The Iceberg integration also provides methods for managing tables and namespaces:

* `list_namespaces()`: List all namespaces in the catalog
* `list_tables(namespace)`: List all tables in a namespace
* `get_table_schema(table_name, namespace)`: Get the schema of a table
* `drop_table(table_name, namespace)`: Drop (delete) a table
* `drop_namespace(namespace)`: Drop (delete) a namespace

### Notes

* The Iceberg integration supports direct access to tables through metadata stored in S3 when tables are not registered in the catalog.
* For SQL catalog, `base_uri` should point to your warehouse location and include a trailing slash (e.g., `s3://bucket/warehouse/`).
* For AWS Glue catalog, tables must be registered in AWS Glue.
* When using `metadata_file`, the path is constructed as: `{base_uri}{table_name}/metadata/{metadata_file}`.
* Additional scan parameters (e.g., `row_filter`, `selected_fields`, `case_sensitive`, `snapshot_id`) can be passed to the `load()` method.

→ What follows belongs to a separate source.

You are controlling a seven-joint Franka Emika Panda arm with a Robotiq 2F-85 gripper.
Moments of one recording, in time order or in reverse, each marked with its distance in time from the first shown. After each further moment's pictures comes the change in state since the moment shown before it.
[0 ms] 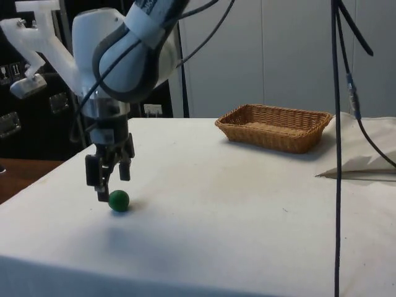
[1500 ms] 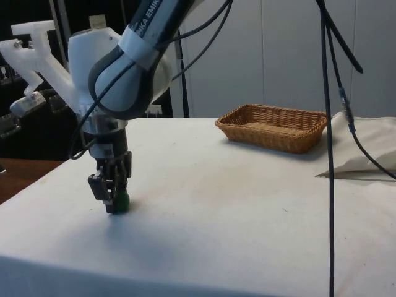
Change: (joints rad) arm -0.002 0.080 -0.006 0.064 0.001 -0.022 -0.007
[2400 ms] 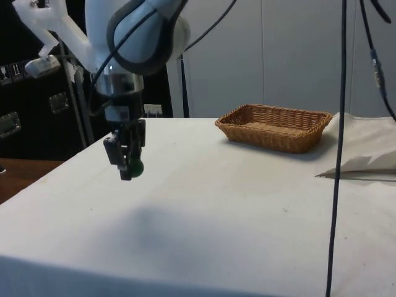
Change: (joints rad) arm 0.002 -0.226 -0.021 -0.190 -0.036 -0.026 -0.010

## Using Iceberg with PySpark

Mage Pro supports reading from and writing to [Apache Iceberg](https://iceberg.apache.org/) tables using PySpark, enabling scalable and efficient data lake operations.

### Example code

Using Iceberg with Google Cloud Storage (GCS)

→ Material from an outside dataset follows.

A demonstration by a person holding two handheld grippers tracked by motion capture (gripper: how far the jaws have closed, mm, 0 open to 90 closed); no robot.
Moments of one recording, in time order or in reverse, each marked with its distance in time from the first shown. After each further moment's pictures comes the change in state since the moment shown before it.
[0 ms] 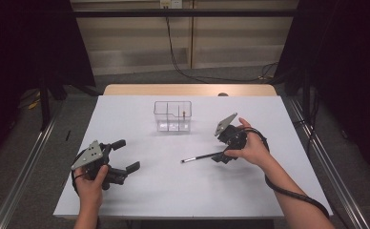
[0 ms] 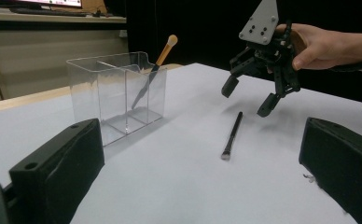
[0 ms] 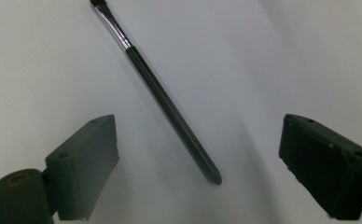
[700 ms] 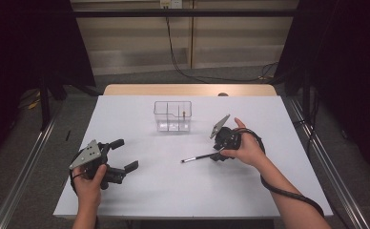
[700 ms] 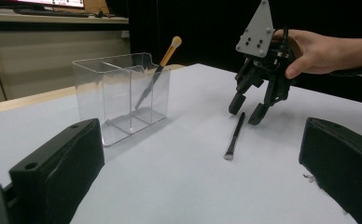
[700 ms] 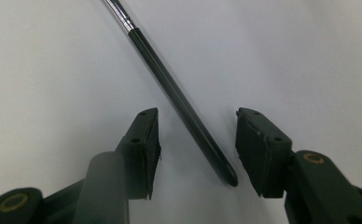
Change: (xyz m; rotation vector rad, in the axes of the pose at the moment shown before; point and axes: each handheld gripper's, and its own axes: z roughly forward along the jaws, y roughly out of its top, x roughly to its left) left arm 0.003 0.001 -0.003 -0.003 0.009 -0.001; right arm 0.003 0.006 0.013 0.095 0.031 0.009
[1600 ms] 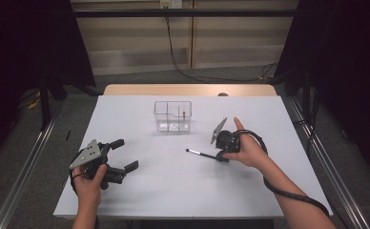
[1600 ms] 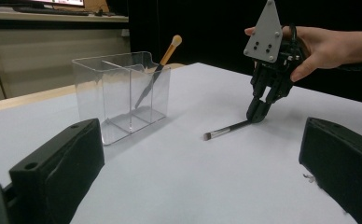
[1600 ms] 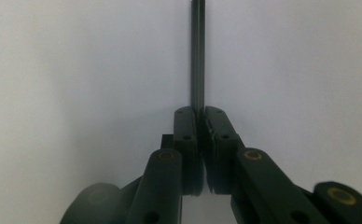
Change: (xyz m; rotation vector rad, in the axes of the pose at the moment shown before) left arm 0.000 0.000 0.001 0.006 0.000 -0.003; right arm 0.010 -0.001 -0.006 0.128 0.006 -0.040
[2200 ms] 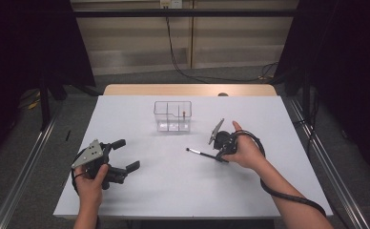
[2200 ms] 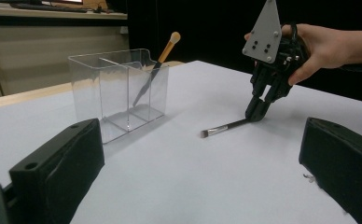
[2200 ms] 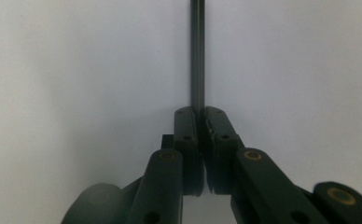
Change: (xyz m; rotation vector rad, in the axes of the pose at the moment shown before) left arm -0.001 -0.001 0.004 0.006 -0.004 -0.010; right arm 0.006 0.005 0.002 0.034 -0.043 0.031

```python theme={"system"}
from pyspark.sql import SparkSession

spark = SparkSession.builder \
    .appName("IcebergWithGCS") \
    .config("spark.jars.packages", "org.apache.iceberg:iceberg-spark-runtime-3.5_2.12:1.5.1") \
    .config("spark.jars", "/opt/spark/jars/gcs-connector-hadoop3-2.2.5-shaded.jar") \
    .config("spark.sql.extensions", "org.apache.iceberg.spark.extensions.IcebergSparkSessionExtensions") \
    .config("spark.sql.catalog.iceberg", "org.apache.iceberg.spark.SparkCatalog") \
    .config("spark.sql.catalog.iceberg.type", "hadoop") \
    .config("spark.sql.catalog.iceberg.warehouse", "gs://mage_icerberg_test/test") \
    .config("spark.hadoop.fs.gs.impl", "com.google.cloud.hadoop.fs.gcs.GoogleHadoopFileSystem") \
    .config("spark.hadoop.google.cloud.auth.service.account.enable", "true") \
    .config("spark.hadoop.google.cloud.auth.service.account.json.keyfile", "/home/src/default_repo/your_google_service_account_key.json") \
    .getOrCreate()
```

Create and Write an Iceberg Table

```python theme={"system"}
# Sample DataFrame
df = spark.createDataFrame([
    (1, "apple"),
    (2, "banana"),
    (3, "banana"),
], ["id", "fruit"])

# Create the database if it doesn't exist
spark.sql("CREATE DATABASE IF NOT EXISTS iceberg.db_name")

# Write data to an Iceberg table
df.writeTo("iceberg.db_name.iceberg_table") \
  .using("iceberg") \
  .createOrReplace()
```

### Notes

* `iceberg.db_name.iceberg_table` uses the Hadoop catalog type and stores metadata in the specified GCS path.
* You can modify the catalog configs to use **Hive**, **Glue**, or **Nessie** depending on your architecture.
* For AWS S3, update the warehouse path and authentication configurations accordingly.
* The Google service account key file path must be accessible inside the Mage Pro cluster.
* You can run this code inside a block in Mage Pro batch pipeline.